Down to the last line, reproduce the data that follows, but skip the pictures.

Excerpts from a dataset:
◆ ◆ ◆ ◆ ◆
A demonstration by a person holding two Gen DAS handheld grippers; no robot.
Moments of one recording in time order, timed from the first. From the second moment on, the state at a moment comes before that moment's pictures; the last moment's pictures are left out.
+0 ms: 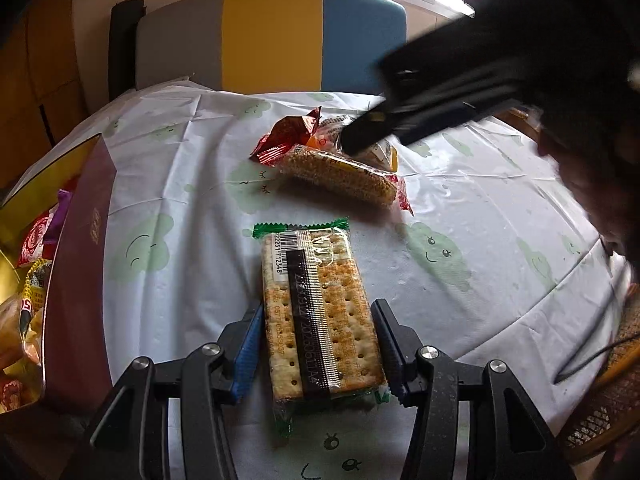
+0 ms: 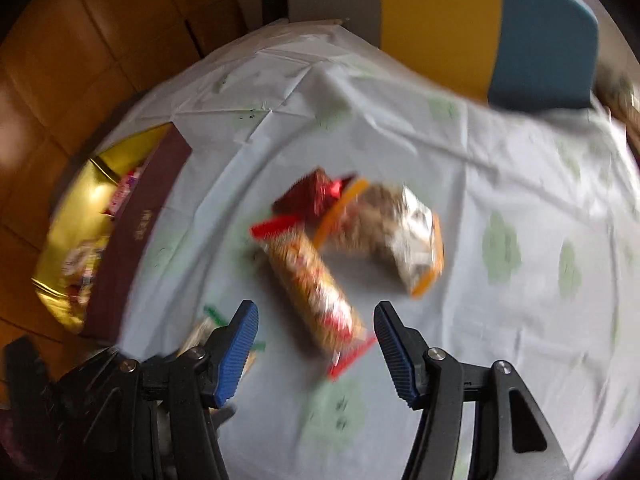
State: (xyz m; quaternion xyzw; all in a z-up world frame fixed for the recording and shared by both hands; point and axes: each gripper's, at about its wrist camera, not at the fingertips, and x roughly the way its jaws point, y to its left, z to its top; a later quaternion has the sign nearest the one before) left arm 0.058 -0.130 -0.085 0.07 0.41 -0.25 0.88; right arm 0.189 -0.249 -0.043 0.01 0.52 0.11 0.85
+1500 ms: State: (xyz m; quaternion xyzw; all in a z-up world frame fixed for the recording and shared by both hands) left arm 0.043 -0.134 -0.087 0.09 0.40 -0.19 0.89; right arm 0.140 -0.233 -0.101 -0.13 0.53 0.09 0.83
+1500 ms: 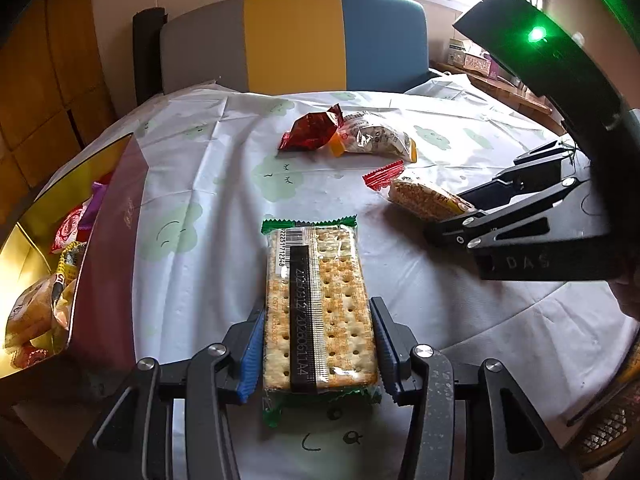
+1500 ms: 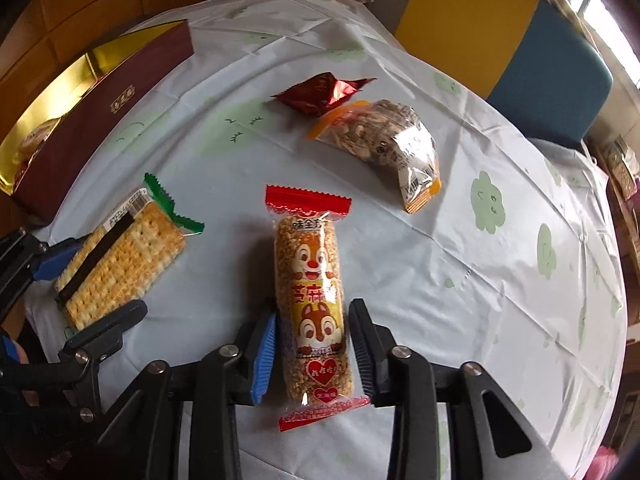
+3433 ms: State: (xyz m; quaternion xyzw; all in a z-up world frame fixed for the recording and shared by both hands) left arm 0.032 -0.078 -0.018 0.04 0.39 -0.14 0.91; right arm 0.096 -0.214 -0.106 -0.21 0.48 0.10 0.84
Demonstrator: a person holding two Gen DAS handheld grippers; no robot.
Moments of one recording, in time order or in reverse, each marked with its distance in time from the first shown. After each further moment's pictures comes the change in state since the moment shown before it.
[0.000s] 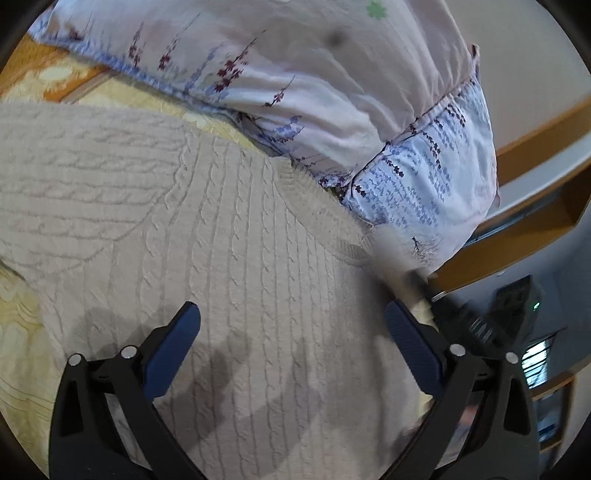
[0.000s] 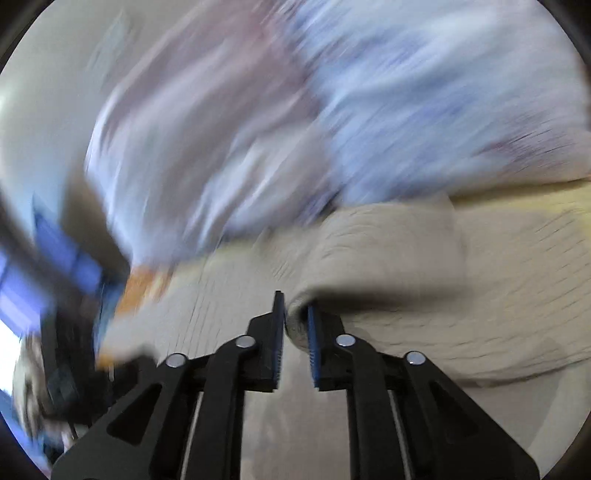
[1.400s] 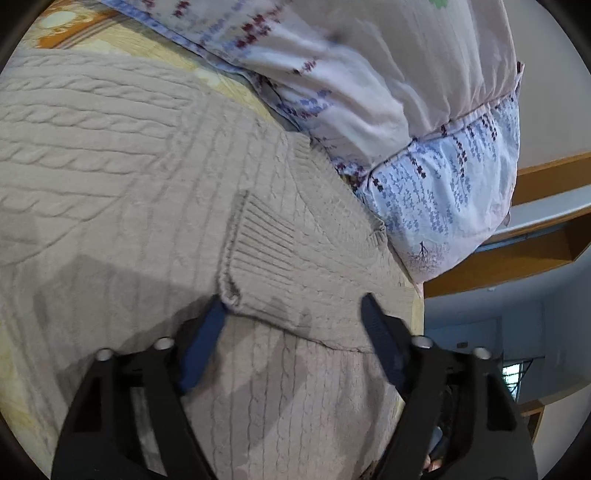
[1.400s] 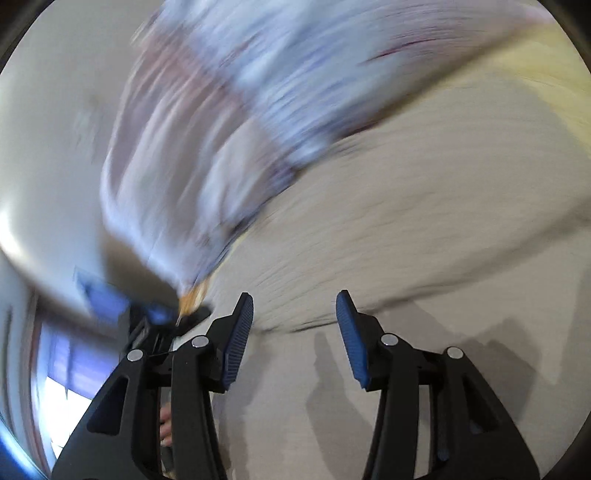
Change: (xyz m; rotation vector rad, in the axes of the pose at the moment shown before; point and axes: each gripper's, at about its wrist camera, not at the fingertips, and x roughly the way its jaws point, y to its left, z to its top) left arm 0.033 0.007 0.014 -0.127 0.112 -0.018; right arm -0.069 -0.108 -0.053 0.468 -0.080 0.152
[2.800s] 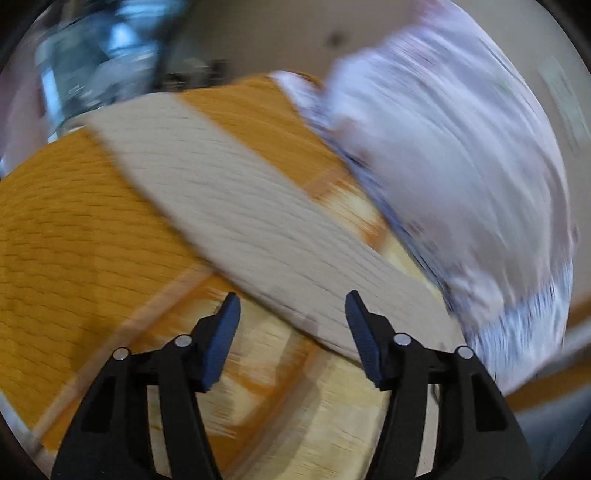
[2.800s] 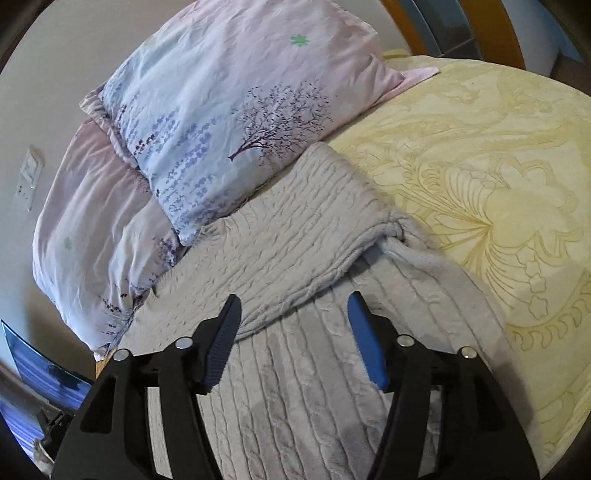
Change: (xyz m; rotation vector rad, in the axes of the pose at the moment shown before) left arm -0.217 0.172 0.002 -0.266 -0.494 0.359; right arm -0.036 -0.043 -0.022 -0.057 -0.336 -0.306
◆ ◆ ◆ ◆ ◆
RESPONSE BELOW:
A demonstration by a person holding two Gen DAS handheld grippers; no robot.
Moments of one recording in time order, timed from the first. From the second moment on, the state at a moment comes before that moment's pictures; the last moment's pictures are left out.
+0 ms: 
+0 ms: 
State: (xyz m; quaternion xyzw; all in a z-up world frame fixed for the recording and shared by both hands; point and axes: each gripper's, at about its wrist camera, not at the fingertips, and x roughly the way its jaws point, y to its left, z to its top; a later quaternion has the sign nearest the one before) left arm 0.058 -0.130 -0.085 0.07 0.41 -0.25 0.88; right arm 0.189 -0.249 -0.043 0.01 0.52 0.11 0.85
+1500 ms: State: (xyz m; quaternion xyzw; all in a z-up world frame fixed for the recording and shared by both hands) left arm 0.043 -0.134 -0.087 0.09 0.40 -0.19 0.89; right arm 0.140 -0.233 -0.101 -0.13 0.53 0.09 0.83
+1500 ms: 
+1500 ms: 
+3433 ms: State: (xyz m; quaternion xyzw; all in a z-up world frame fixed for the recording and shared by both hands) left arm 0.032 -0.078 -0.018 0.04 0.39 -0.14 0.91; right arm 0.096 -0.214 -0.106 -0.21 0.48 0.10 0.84
Demonstrator: a person holding two Gen DAS handheld grippers; no robot.
Moments of one recording, in time order or in reverse, each marked with its distance in time from the first shown. After each further moment's pictures comes the change in state since the moment shown before it.
[0.000s] 
[0.000s] 
[1.400s] 
[1.400s] 
Change: (xyz m; rotation vector rad, in the axes of the pose at the moment shown before; point and axes: each gripper's, at about its wrist camera, not at the fingertips, and x roughly the way its jaws point, y to its left, z to its top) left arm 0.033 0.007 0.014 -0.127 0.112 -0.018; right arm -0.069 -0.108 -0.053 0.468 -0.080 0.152
[2.800s] 
[2.800s] 
Change: (xyz m; rotation vector rad, in the axes of the pose at the moment shown before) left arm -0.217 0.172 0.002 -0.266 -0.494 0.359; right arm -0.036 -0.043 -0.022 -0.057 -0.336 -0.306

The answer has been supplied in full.